Under the long-term, formidable, and deliberate attempts of the anti-communist media of the Soviet Union, the U.S., and Europe to strategically and tactically bury socialism, the prestige of the CPSU dropped dramatically. The image of socialism was ruined and the general public and Party members were ideologically confused. According to incomplete statistics, before the dissolution of the CPSU, about three million Party members resigned and one fifth of the workshop Party organizations and one half of the Party’s grassroots units disbanded or stopped all activities. The CPSU Central Committee’s proposal to voluntarily disband seems to be an established fact in many people’s opinion.

The unison of the general public and the Party members in heart and mind not only required a bond of material interests, but also of spiritual factors. With the latter destroyed, the foundation of the Party fell apart. No wonder that, after August 1991, Yakovlev publicly and demonstratively talked about his individual contribution to the process of pulling the Party off of the political stage. Popov, the editor-in-chief of the journal Voprosy ekonomikii (Economic Affairs) also declared he had eliminated the CPSU.

Endnotes:
[1] Red Flag Manuscript, “The Media Factor in the Disintegration of the Communist Party of the Soviet Union,” April 27, 2011.

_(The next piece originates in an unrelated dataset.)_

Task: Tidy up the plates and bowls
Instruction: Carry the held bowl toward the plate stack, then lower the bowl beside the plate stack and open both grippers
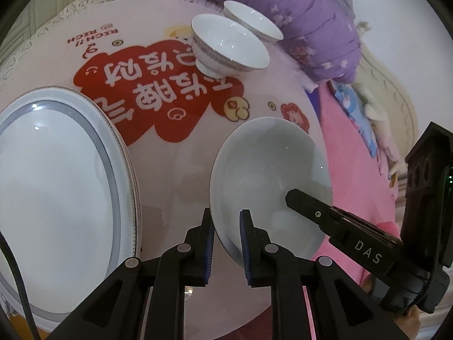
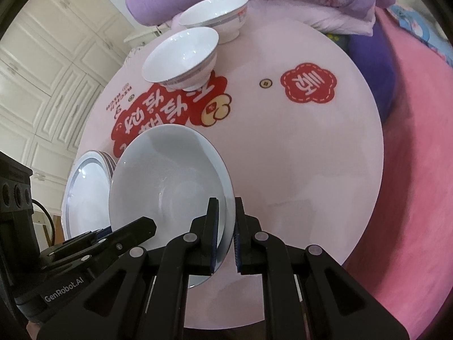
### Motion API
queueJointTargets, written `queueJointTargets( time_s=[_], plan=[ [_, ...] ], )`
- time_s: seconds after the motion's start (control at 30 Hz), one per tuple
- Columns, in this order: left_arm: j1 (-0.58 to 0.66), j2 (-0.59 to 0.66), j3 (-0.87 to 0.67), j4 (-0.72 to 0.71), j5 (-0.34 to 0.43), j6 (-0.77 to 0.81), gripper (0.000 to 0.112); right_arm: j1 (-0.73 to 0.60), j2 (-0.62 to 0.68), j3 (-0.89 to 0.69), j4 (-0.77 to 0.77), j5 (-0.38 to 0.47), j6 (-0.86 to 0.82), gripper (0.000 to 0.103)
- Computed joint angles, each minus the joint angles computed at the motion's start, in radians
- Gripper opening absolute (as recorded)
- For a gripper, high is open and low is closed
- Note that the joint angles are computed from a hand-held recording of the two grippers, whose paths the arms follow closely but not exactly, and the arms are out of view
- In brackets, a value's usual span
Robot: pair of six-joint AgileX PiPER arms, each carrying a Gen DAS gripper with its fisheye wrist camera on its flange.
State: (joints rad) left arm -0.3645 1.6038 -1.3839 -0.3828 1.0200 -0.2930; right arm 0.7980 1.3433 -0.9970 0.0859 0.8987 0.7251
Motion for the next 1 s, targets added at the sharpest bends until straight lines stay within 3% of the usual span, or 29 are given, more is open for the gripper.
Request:
queueJointTargets(
  time_s=[0.63,0.73,0.8,0.87,0.93,1.0],
  plan=[
    [-0.004,0.035,-0.002,-0.005,-0.008,-0.006,0.014,-0.037,0.017,0.033,0.064,-0.029,-0.061,0.012],
    [-0.009,0.033,-0.009,0.023,-0.007,-0.020,0.022,-0.042,0.009,0.032,0.062,-0.029,-0.060,0.013],
    [-0.006,0.026,-0.009,0.032,-0.004,-0.026,0.035,-0.048,0.000,0.033,0.063,-0.036,-0.063,0.023],
    [0.001,0.016,-0.008,0.035,-0.006,-0.026,0.059,-0.049,-0.011,0.032,0.051,-0.036,-0.054,0.037],
    [0.024,0.003,0.003,-0.009,-0.015,0.008,0.071,-0.049,-0.020,0.027,0.035,-0.039,-0.044,0.063],
    [0.041,-0.004,-0.003,-0.031,-0.017,0.026,0.078,-0.046,-0.032,0.022,0.004,-0.042,-0.012,0.079]
  ],
)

http://www.qstheory.cn/hqwg/2011/201108/201104/t20110427_78520.htm.
[2] According to The Andrei Sakharov Museum and Public Center, ( http://www.sakharov-center.ru/asfconf2009/english/node/15) the IDRP’s coordination council had 25 members.
[3] The incident of August 1991, refers to the Soviet coup d’état attempt (August 19–21, 1991), also known as the August Putsch or August Coup.